TASK STATEMENT:
Set down exactly the lines below, starting at the one that contains "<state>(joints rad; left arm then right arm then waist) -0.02" and ending at the one that contains "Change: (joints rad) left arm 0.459", with both of those lines included and nothing else.

Records contained in a dataset
:::

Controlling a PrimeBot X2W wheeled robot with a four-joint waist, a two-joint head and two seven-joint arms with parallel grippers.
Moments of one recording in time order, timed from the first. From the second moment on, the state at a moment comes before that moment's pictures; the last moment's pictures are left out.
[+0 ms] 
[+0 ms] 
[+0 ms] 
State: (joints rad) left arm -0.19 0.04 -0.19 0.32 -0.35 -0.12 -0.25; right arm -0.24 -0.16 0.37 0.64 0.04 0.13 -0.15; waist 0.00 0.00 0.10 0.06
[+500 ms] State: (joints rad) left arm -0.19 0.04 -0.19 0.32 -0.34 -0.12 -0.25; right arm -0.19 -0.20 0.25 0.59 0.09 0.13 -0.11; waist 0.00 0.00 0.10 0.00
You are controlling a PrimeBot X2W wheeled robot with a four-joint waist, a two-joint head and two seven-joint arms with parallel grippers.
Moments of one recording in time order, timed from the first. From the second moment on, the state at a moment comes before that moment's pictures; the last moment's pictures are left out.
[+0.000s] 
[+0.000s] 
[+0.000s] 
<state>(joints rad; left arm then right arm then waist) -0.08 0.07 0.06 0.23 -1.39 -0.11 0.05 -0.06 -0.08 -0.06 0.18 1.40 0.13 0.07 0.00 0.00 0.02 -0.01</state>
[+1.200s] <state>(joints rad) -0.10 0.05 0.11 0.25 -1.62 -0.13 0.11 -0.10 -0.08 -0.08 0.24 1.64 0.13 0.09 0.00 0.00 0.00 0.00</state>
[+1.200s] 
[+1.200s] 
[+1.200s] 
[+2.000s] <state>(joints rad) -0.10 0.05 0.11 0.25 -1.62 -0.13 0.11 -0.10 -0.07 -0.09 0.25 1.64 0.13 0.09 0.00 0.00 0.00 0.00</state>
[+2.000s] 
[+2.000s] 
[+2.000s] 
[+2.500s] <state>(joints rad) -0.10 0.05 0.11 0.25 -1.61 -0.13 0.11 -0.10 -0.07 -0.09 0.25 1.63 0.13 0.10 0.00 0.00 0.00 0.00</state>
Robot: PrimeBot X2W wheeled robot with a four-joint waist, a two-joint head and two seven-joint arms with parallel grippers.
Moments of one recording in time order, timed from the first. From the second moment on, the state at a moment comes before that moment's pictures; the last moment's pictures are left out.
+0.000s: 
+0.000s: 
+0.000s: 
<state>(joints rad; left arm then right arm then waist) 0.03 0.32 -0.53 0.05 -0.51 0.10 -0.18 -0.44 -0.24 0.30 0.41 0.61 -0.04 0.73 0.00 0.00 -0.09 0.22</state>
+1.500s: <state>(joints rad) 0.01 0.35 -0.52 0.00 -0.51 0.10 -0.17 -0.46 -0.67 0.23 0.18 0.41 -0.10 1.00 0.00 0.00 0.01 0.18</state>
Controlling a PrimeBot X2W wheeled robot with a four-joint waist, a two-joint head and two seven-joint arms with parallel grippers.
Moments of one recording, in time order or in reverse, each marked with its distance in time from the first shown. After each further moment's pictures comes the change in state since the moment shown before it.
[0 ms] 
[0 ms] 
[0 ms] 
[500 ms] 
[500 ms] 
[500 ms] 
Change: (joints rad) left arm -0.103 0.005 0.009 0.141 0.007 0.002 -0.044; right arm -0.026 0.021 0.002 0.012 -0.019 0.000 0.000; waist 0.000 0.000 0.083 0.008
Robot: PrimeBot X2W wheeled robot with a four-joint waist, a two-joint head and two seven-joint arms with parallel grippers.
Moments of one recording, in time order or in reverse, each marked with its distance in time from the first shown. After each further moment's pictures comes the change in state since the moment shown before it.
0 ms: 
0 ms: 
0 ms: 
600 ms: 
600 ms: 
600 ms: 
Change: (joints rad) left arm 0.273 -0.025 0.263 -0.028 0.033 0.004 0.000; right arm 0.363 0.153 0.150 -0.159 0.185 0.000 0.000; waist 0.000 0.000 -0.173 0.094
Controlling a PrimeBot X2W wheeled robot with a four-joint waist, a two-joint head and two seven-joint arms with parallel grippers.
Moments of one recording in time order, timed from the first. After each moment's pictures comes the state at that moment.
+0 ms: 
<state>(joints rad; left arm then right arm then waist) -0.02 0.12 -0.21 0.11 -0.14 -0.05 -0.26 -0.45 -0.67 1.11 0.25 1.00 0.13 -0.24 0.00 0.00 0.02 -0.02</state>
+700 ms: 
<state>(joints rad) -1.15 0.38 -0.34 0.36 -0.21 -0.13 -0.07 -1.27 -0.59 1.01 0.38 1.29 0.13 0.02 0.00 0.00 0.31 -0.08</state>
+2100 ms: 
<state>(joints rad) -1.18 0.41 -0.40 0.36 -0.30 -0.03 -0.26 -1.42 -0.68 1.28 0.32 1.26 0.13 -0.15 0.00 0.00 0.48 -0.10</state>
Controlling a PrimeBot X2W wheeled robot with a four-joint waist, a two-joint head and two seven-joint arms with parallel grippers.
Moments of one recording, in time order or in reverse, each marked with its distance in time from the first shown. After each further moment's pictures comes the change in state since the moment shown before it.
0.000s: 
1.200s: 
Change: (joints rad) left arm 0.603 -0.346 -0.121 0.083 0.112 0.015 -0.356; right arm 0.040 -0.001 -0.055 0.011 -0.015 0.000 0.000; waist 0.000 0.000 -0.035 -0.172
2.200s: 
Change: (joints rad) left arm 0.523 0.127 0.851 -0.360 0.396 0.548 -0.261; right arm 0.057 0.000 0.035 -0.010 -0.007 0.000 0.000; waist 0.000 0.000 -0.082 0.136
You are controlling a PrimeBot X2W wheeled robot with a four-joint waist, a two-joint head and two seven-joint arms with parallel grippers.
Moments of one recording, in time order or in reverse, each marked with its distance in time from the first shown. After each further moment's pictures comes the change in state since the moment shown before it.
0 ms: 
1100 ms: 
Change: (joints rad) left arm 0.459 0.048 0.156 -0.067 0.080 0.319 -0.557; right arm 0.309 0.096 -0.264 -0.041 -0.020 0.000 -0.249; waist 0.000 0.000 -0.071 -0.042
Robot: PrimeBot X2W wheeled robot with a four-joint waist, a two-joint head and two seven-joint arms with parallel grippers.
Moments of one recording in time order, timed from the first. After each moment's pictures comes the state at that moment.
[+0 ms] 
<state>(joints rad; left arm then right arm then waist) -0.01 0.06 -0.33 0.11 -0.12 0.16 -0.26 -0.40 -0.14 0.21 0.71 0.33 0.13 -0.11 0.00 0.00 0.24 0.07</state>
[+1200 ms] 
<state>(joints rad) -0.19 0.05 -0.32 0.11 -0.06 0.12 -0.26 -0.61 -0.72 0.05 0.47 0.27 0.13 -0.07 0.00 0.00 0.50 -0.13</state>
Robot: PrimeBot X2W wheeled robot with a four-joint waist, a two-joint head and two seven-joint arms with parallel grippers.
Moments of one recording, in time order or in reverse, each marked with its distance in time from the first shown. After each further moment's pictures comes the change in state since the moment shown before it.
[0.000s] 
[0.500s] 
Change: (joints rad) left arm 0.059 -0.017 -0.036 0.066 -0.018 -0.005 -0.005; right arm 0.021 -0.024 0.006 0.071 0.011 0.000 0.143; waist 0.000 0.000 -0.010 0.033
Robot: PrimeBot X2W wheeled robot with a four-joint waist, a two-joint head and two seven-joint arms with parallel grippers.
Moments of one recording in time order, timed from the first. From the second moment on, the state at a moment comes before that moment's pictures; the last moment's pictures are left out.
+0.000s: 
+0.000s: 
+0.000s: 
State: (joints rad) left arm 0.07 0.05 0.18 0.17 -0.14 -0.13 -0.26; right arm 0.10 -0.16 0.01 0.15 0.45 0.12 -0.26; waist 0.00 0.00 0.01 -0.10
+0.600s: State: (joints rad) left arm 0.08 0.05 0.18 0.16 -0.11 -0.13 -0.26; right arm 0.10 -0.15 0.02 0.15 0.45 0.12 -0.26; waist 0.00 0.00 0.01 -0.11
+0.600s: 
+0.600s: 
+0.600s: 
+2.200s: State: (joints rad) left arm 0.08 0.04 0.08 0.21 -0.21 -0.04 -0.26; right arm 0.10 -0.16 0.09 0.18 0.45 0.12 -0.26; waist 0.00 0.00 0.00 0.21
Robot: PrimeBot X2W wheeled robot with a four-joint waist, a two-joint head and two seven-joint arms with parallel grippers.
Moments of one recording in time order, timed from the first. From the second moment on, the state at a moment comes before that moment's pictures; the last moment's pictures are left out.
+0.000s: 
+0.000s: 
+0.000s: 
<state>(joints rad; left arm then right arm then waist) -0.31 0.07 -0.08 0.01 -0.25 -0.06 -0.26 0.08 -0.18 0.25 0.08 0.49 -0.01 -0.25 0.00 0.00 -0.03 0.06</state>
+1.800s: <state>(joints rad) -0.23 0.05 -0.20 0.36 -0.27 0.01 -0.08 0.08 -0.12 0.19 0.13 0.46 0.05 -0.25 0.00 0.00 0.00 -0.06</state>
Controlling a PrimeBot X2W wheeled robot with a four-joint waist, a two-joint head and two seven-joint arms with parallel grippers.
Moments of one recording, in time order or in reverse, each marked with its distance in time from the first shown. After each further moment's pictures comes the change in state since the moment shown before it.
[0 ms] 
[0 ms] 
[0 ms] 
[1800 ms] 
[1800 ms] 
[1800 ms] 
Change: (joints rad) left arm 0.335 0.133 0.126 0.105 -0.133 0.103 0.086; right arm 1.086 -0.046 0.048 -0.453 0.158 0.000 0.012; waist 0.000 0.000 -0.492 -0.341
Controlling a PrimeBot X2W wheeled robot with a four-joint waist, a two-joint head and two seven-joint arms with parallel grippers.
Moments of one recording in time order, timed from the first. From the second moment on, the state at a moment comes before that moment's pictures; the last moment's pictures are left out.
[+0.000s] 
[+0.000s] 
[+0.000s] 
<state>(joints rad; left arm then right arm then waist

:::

SOLUTION FOR THIS EXERCISE:
<state>(joints rad; left arm then right arm then waist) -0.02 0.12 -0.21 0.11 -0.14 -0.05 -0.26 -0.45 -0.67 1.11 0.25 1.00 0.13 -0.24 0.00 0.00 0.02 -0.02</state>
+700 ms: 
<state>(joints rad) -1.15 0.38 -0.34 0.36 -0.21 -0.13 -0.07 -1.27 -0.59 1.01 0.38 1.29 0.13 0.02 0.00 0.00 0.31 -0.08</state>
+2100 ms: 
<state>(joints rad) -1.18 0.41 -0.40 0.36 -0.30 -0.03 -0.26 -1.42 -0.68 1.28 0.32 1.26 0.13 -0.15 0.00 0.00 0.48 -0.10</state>
Controlling a PrimeBot X2W wheeled robot with a four-joint waist, a two-joint head and two seven-joint arms with parallel grippers.
Moments of one recording, in time order or in reverse, each marked with its distance in time from the first shown. After each further moment's pictures comes the change in state since the moment shown before it.
0.000s: 
1.200s: 
Change: (joints rad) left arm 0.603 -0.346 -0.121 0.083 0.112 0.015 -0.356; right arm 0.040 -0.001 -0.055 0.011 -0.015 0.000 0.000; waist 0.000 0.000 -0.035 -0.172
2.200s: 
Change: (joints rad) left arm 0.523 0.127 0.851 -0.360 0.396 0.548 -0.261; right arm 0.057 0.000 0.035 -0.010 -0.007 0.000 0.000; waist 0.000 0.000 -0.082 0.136
You are controlling a PrimeBot X2W wheeled robot with a four-joint waist, a two-joint head and two seven-joint arms with parallel grippers.
Moments of one recording, in time order or in reverse, each marked with its distance in time from the first shown. After each further moment's pictures comes the change in state since the moment shown before it.
0 ms: 
1100 ms: 
Change: (joints rad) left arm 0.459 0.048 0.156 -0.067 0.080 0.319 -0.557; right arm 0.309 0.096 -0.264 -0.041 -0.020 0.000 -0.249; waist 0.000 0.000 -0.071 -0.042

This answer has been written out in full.